The bill sticks with Biden’s original pledge not to raise taxes on families or businesses making less than $400,000 a year.
The lower drug prices for seniors are paid for with savings from Medicare’s negotiations with the drug companies.
WHAT’S CHANGED IN RECENT DAYS?
To win over Sinema, Democrats dropped plans to close a tax loophole long enjoyed by wealthier Americans – the so-called “carried interest,” which under current law taxes wealthy hedge fund managers and others at a 20% rate.
The left has for years sought to boost the carried interest tax rate, hiked to 37% in the original bill, more in line with upper-income earners. Sinema wouldn’t allow it.
Keeping the tax break for the wealthy deprives the party of $14 billion in revenue they were counting on to help pay for the package.
In its place, Democrats, with Sinema’s nod, will impose a 1% excise tax on stock buybacks, raising some $74 billion over the decade.
EXTRA MONEY TO PAY DOWN DEFICITS
With some $740 billion in new revenue and around $433 billion in new investments, the bill promises to put the difference toward deficit reduction.
Federal deficits spiked during the COVID-19 pandemic when federal spending soared and tax revenues fell as the nation’s economy churned through shutdowns, closed offices and other massive changes.
The nation has seen deficits rise and fall in recent years. But overall federal budgeting is on an unsustainable path, according to the Congressional Budget Office, which put out a new report this week on long-term projections.
WHAT’S LEFT BEHIND
This latest package after 18 months of start-stop negotiations leaves behind many of Biden’s more ambitious goals.

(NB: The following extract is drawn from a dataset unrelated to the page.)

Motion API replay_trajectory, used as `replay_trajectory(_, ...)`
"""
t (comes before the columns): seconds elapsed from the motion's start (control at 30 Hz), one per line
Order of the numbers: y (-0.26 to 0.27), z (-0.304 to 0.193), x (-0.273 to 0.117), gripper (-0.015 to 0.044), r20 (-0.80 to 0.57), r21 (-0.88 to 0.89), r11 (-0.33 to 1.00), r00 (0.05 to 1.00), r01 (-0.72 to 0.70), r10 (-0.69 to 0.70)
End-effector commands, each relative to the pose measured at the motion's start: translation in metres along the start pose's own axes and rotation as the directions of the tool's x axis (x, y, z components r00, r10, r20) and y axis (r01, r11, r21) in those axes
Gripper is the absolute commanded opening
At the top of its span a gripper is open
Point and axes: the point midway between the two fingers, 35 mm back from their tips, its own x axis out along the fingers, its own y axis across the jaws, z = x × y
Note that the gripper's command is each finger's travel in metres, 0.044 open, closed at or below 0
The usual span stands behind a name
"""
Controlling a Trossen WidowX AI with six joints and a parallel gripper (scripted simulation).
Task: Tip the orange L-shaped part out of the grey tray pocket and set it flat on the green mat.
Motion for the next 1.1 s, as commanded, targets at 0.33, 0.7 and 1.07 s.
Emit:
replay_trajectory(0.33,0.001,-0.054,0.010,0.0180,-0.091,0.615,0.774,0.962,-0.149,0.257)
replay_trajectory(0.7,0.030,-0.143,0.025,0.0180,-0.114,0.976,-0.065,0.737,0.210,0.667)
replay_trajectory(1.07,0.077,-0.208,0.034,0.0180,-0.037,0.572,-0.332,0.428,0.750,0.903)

While Congress did pass a $1 trillion bipartisan infrastructure bill for highways, broadband and other investments that Biden signed into law last year, the president’s and the party’s other key priorities have slipped away.
Among them is a continuation of a $300 monthly child tax credit that was sending money directly to families during the pandemic and is believed to have widely reduced child poverty.
Also gone, for now, are plans for free pre-kindergarten and community college, as well as the nation’s first paid family leave program that would have provided up to $4,000 a month for births, deaths and other pivotal needs.